No caminho até o bar, por um momento penso em andar em direção à porta e ir embora. Adoro Spence e Tone, Spencer em especial, e imagino que seja mútuo, ainda que nunca tenhamos declarado nada a respeito, pelo menos não sóbrios. Mas, no meu aniversário de 18 anos, Spencer e Tone me amarraram pelado no fim do píer de Southend e me enfiaram laxante goela abaixo. Então, é um amor que se expressa de maneiras não convencionais.

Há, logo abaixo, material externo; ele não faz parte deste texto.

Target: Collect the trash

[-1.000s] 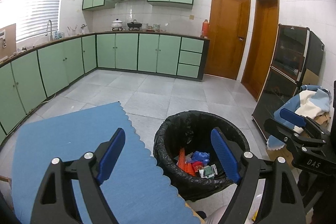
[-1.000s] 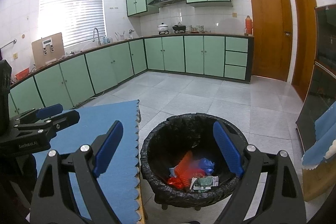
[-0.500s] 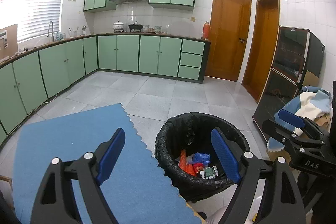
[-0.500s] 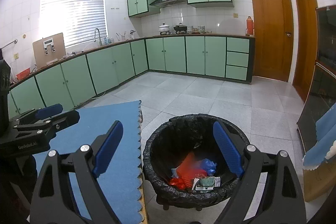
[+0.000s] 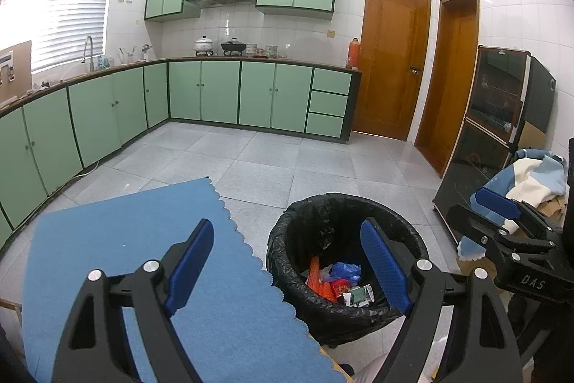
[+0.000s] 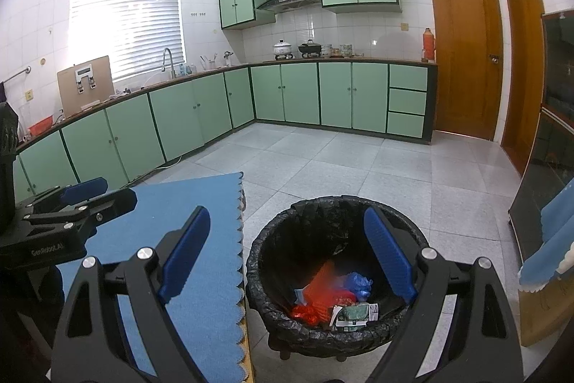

Quando volto, estão falando sobre a vida sexual de Tone. Por isso, sei que vou estar mais ou menos seguro pela próxima hora. Garçonetes, cabeleireiras, professoras, irmãs de amigos da escola e até mães — parece que ninguém é imune aos encantos nórdicos de Tone. A lista não tem fim e os detalhes são explícitos, e, depois de um tempo, começo a sentir como se precisasse de um banho, mas tem alguma coisa atraente em Tone, que não é sensibilidade nem ternura ou consideração. É muito fácil imaginar ele esfregando os dedos com força na cabeça da namorada depois de fazer amor. Fico imaginando, mas não pergunto, se Tone está fazendo sexo seguro, mas desconfio de que ele acha que sexo seguro é coisa de bunda-mole, assim como cintos de segurança e capacetes. Mesmo se fosse jogado de um avião, Tone acharia que paraquedas é coisa de bunda-mole.